### Task to complete
Repeat each line of the records below exactly.

### Records provided
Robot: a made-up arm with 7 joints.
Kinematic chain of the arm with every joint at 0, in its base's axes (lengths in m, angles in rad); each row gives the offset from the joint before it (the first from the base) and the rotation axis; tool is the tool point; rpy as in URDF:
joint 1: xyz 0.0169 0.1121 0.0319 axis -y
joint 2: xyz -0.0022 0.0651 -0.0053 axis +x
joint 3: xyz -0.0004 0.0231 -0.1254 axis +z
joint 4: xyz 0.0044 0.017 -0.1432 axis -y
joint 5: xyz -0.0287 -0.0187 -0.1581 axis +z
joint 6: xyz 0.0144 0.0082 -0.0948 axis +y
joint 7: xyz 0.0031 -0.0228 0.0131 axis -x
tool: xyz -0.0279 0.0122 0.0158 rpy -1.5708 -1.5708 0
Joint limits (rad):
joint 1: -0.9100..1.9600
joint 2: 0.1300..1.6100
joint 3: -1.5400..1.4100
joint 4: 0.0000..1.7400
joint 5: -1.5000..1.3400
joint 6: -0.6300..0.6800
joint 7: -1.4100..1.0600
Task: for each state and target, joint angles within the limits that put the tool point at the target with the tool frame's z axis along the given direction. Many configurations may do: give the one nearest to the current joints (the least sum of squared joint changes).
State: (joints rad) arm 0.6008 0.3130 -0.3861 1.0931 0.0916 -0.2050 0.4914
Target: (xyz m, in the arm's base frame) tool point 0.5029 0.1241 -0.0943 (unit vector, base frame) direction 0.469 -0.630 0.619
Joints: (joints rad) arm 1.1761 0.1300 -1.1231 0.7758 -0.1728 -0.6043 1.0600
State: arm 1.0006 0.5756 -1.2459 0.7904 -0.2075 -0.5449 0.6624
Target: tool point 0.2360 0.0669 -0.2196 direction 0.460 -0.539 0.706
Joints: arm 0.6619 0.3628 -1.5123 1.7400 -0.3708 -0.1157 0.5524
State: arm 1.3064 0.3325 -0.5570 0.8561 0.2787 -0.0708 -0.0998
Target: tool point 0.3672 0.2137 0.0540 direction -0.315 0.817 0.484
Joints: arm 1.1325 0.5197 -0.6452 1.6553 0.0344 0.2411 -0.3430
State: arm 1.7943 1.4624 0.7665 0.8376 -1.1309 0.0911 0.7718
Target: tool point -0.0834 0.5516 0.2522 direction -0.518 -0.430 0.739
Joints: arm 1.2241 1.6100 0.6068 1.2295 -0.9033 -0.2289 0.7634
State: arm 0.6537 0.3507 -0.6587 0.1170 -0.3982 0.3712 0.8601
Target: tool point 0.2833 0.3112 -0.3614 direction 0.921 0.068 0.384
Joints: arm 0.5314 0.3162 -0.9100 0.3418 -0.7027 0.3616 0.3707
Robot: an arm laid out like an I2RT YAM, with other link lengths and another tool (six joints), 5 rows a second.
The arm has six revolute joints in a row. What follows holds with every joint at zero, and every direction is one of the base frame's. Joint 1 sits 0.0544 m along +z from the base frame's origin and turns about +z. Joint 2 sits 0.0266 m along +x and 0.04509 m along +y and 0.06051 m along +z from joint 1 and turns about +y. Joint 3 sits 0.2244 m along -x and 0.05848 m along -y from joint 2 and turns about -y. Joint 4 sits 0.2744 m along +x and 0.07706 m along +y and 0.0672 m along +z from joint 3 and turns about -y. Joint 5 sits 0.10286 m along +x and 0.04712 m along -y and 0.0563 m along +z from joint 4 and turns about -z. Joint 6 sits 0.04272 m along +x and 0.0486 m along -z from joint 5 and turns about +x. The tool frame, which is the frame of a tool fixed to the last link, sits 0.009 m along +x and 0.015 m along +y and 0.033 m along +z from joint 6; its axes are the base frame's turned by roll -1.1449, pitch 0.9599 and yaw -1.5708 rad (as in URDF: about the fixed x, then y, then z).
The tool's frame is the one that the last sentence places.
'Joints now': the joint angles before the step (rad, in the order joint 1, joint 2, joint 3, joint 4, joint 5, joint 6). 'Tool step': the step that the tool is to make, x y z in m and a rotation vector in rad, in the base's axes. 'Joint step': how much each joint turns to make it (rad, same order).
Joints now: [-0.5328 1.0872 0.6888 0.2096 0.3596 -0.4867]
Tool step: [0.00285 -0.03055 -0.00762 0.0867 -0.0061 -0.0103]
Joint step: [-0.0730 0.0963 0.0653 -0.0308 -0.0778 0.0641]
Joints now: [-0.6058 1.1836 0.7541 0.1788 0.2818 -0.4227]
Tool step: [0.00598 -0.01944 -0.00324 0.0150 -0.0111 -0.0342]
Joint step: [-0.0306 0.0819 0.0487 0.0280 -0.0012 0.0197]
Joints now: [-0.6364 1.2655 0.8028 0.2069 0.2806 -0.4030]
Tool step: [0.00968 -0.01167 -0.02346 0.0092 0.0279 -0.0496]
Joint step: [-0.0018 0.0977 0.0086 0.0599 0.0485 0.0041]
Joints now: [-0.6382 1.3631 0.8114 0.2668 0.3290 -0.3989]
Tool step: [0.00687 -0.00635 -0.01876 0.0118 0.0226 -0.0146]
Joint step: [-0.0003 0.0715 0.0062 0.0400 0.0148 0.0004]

### Solution for this task
Robot: a made-up arm with 7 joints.
Kinematic chain of the arm with every joint at 0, in its base's axes (lengths in m, angles in rad); each row gives the offset from the joint before it (the first from the base) and the rotation axis; tool is the tool point; rpy as in URDF:
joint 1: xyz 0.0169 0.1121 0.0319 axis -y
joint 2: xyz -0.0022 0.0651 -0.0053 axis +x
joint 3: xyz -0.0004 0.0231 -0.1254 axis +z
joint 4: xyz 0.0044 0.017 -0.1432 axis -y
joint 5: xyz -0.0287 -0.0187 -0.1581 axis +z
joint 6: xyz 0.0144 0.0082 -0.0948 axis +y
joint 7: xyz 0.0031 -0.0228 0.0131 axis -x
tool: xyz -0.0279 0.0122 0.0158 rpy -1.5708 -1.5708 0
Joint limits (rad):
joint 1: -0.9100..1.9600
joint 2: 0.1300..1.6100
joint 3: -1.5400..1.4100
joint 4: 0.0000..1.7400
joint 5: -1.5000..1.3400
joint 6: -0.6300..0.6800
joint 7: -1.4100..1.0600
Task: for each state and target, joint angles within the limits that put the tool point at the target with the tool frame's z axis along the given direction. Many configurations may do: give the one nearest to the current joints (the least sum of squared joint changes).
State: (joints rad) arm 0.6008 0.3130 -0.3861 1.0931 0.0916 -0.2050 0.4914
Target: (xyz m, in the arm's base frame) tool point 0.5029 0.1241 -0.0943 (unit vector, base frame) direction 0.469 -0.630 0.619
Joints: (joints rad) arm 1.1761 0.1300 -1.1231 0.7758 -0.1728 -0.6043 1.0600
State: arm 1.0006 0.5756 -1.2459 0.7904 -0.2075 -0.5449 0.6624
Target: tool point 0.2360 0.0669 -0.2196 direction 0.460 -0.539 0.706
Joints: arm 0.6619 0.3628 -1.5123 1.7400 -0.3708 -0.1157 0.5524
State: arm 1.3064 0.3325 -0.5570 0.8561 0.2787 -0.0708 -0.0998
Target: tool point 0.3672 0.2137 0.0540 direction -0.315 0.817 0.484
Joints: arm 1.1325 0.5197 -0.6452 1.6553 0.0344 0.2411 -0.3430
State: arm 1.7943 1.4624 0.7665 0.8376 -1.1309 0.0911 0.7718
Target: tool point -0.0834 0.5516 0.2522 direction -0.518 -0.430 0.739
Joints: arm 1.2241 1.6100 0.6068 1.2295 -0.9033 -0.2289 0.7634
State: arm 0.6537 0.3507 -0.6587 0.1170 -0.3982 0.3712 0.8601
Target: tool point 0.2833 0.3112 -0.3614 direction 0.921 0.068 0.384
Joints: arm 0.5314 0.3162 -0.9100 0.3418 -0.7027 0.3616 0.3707
Robot: an arm laid out like an I2RT YAM, with other link lengths and another tool (six joints), 5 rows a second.
The arm has six revolute joints in a row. What follows holds with every joint at zero, and every direction is one of the base frame's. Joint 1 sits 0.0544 m along +z from the base frame's origin and turns about +z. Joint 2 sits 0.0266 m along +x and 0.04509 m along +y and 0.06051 m along +z from joint 1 and turns about +y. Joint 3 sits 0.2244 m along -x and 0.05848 m along -y from joint 2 and turns about -y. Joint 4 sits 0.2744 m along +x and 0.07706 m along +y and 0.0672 m along +z from joint 3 and turns about -y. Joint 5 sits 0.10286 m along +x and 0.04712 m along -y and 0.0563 m along +z from joint 4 and turns about -z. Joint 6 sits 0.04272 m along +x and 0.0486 m along -z from joint 5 and turns about +x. The tool frame, which is the frame of a tool fixed to the last link, sits 0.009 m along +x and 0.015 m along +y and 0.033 m along +z from joint 6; its axes are the base frame's turned by roll -1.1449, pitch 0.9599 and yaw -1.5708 rad (as in URDF: about the fixed x, then y, then z).
The tool's frame is the one that the last sentence places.
'Joints now': the joint angles before the step (rad, in the order joint 1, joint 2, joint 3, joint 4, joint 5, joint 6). 'Tool step': the step that the tool is to make, x y z in m and a rotation vector in rad, in the base's axes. 'Joint step': how much each joint turns to make it (rad, same order).
Joints now: [-0.5328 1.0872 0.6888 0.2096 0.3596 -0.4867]
Tool step: [0.00285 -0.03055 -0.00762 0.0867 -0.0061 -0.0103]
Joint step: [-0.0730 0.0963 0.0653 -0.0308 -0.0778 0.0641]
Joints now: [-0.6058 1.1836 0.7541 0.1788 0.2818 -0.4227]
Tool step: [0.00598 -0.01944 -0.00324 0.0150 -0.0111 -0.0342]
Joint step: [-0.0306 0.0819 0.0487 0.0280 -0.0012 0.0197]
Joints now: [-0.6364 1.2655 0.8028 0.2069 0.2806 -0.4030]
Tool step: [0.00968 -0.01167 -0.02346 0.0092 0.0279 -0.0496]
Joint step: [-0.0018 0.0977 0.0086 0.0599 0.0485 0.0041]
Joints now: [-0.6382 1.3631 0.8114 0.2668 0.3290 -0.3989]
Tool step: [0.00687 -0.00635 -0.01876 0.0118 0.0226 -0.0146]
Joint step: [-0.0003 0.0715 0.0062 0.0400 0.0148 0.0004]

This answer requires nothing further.